4 Great Turkey Sandwiches For All Those Thanksgiving Leftovers
I love Thanksgiving. It's great as a day devoted to giving thanks, but also—I’m a turkey guy.
I love turkey and turkey leftovers, particularly sandwiches. Over the course of the weekend, I’ll crave a few quiet minutes to savor a turkey sandwich for lunch, either hot or cold, a cup of coffee and a ridiculously large piece of pie for dessert. I might even bring the lunch down to the shop, pull up a seat at my workbench, turn on the radio, and feast undisturbed.
I’m something of a connoisseur of the humble turkey sandwich, in order of preference, here are my favorites:
The Hot Brown
Made famous by The Brown hotel in Louisville, Kentucky, the Hot Brown open-face sandwich is the ultimate in high-calorie comfort food. Having visited Louisville over the years to attend the Green Industries Expo, I’ve had the Hot Brown at a number of other restaurants in town and a few other places that serve it around the country, but if you want the real thing, go to the Brown. It’s the headwaters of turkey sandwich paradise:
Almost as mandatory is to have a slab of Derby Pie for dessert. Named after the Kentucky Derby, of course. Pecans, chocolate, what’s not to like?
Married Bliss
My wife makes this one: turkey, corned beef, cheddar cheese, thinly sliced cucumber; mustard or mayo is your call. Served on a grainy wheat bread of some kind. Side of cranberry. Wunderbar!
The Shebang
Just like they make it at the diner: two thick slices of white bread, separated by a generous spoonful of stuffing, and then a heap of white meat turkey on top of that. Of course, the entire shebang must be covered with turkey gravy.

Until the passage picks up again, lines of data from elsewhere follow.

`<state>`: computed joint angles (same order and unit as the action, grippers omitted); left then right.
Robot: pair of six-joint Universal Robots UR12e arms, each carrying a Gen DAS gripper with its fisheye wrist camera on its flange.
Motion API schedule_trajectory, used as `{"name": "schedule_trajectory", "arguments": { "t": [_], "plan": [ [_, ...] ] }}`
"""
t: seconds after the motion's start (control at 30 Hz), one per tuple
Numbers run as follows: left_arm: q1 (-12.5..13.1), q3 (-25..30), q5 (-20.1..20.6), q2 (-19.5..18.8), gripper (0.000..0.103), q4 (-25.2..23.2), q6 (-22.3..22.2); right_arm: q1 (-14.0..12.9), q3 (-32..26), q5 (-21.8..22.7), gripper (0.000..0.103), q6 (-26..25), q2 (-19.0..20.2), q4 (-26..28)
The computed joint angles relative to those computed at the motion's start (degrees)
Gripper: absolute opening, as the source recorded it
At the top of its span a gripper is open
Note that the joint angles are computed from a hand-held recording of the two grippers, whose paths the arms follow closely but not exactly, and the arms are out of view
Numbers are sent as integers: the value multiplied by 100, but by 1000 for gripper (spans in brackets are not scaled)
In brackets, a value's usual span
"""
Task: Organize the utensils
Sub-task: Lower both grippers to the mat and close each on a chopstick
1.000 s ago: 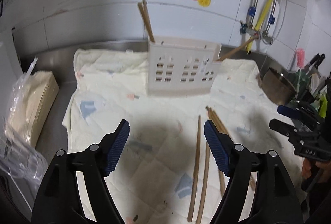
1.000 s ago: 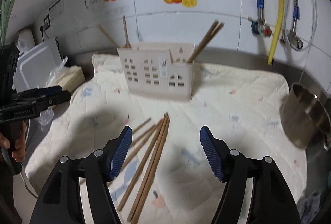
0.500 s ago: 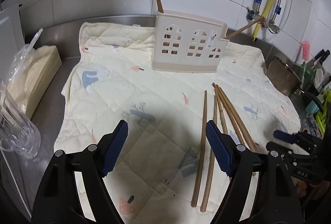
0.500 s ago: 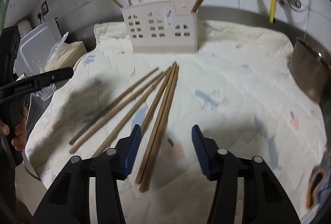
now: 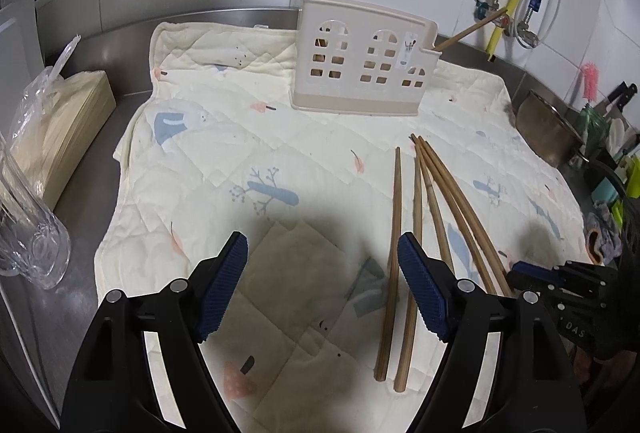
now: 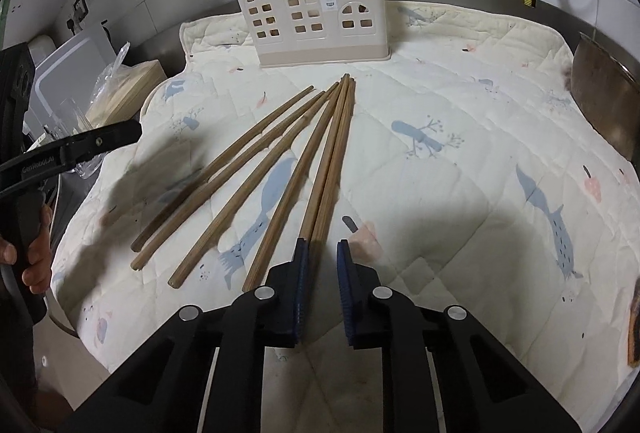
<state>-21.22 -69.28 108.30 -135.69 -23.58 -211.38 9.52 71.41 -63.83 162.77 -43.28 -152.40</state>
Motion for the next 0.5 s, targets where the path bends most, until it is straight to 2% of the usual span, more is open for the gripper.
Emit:
{"name": "schedule_trajectory", "arguments": {
  "t": [0.5],
  "plan": [
    [-46,-8,-334,-67,77,-73,251,83,-10,-292,11,-171,12,-52]
  ]
}}
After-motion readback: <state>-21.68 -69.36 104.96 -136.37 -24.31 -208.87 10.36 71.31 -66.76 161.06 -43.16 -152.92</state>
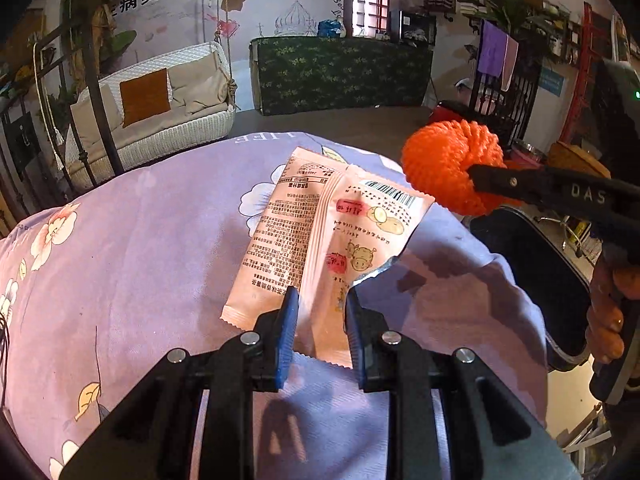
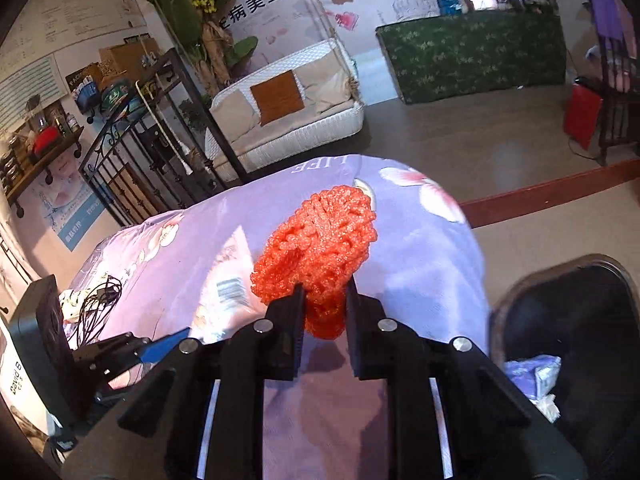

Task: Collect trash
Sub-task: 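Carry the orange net to the bin with the right tool while the left tool lifts the wrapper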

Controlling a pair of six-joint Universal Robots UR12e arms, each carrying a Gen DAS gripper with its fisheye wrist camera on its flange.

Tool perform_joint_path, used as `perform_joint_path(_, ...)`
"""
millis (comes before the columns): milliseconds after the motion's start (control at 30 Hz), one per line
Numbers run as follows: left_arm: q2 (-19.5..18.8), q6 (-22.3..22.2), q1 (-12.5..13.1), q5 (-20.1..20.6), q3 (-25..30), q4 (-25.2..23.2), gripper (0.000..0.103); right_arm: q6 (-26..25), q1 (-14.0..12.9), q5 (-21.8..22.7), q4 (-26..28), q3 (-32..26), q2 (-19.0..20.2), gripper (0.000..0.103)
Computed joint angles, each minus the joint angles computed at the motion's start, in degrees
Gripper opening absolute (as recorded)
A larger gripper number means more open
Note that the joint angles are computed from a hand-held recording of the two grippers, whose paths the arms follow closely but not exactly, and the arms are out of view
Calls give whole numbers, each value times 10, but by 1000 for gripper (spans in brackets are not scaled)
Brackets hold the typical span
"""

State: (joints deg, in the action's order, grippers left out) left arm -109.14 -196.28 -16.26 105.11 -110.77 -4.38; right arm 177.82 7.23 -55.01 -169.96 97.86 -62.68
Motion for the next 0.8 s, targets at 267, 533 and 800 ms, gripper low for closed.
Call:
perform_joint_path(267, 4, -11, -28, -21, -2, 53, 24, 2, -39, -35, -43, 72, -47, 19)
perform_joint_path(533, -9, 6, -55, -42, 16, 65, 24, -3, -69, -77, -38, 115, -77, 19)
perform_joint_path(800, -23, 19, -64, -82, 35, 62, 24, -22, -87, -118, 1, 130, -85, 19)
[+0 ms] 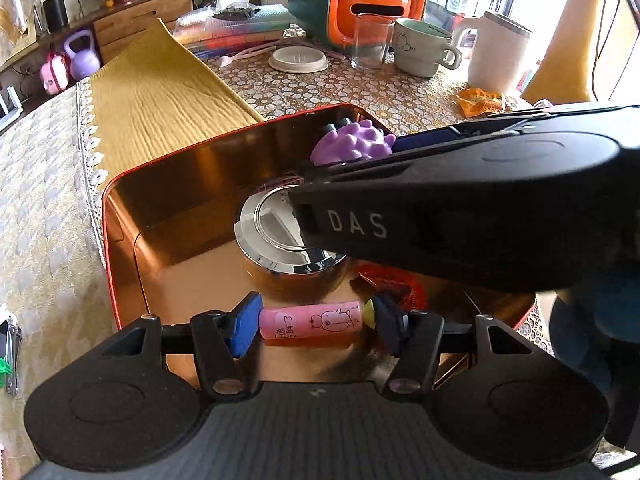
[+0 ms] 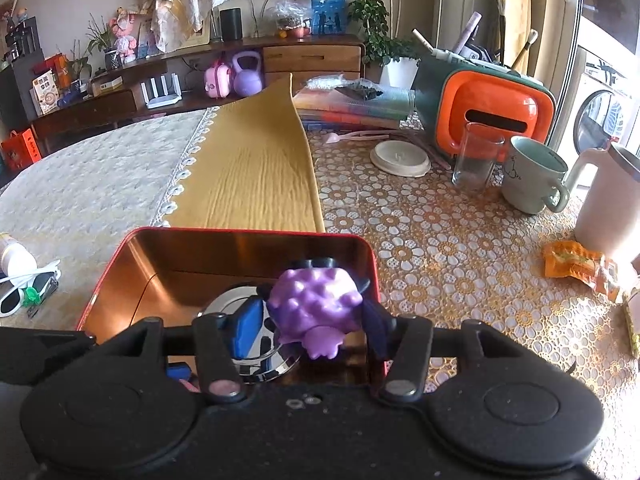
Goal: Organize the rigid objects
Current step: 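Open both grippers to drop the tube and ball into the red box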
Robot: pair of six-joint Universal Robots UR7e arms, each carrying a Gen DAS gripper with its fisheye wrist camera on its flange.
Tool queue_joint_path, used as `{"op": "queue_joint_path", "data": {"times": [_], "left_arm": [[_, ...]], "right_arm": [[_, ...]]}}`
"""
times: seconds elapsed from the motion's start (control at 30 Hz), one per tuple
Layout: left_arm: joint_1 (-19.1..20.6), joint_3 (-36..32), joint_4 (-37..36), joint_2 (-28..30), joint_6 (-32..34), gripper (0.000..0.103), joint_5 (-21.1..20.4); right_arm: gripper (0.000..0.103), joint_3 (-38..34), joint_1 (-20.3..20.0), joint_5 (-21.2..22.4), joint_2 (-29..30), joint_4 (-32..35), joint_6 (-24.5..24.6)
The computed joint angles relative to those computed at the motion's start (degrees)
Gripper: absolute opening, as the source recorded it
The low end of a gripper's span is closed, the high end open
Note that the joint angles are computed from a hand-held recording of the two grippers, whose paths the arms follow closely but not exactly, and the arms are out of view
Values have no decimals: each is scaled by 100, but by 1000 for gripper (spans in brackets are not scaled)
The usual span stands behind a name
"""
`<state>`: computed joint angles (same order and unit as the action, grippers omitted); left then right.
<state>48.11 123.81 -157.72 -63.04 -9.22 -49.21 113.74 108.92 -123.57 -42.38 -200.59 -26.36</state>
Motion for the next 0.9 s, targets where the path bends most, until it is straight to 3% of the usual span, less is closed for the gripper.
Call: {"op": "queue_joint_path", "data": {"times": [0.13, 0.5, 0.57, 0.9], "left_arm": [[34, -78, 76, 32, 16, 67, -75], [-6, 32, -45, -185, -99, 74, -352], [-51, 94, -66, -266, -108, 79, -328], [-305, 478, -67, -987, -113, 79, -278]], "right_arm": [[62, 53, 11, 70, -39, -10, 28], [67, 105, 153, -47, -102, -235, -68], [67, 145, 186, -25, -179, -240, -13], [71, 558, 416, 31, -583, -346, 179]]}}
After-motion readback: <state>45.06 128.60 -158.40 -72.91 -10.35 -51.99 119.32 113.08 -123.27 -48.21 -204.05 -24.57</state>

Also, I know for a fact that somewhere in federal law, it’s required that you also serve this with mashed potatoes, and the potatoes are required to be piping hot and topped with a large pat of butter, volcano style. Turkey protocol requires that the gravy pool at the volcano’s base. Leftover pie is also a federal requirement, I believe, but don’t quote me on that.
The Reporter
Decades ago, as a small-town newspaper reporter working on the Friday after Thanksgiving, my boss (a guy old enough to be my father) brought in a platter of this World War II era delicacy: turkey meat on Wonder Bread with butter. Some of the sandwiches had stuffing, others had stuffing and cranberry. It was a sort of your-choice platter, a bit like a pizza with three different toppings. Today, many of us can’t imagine a sandwich with butter. Mayo and mustard rule the sandwich roost, it seems. But back in the day, butter was the all-purpose spread for breakfast, lunch, and dinner.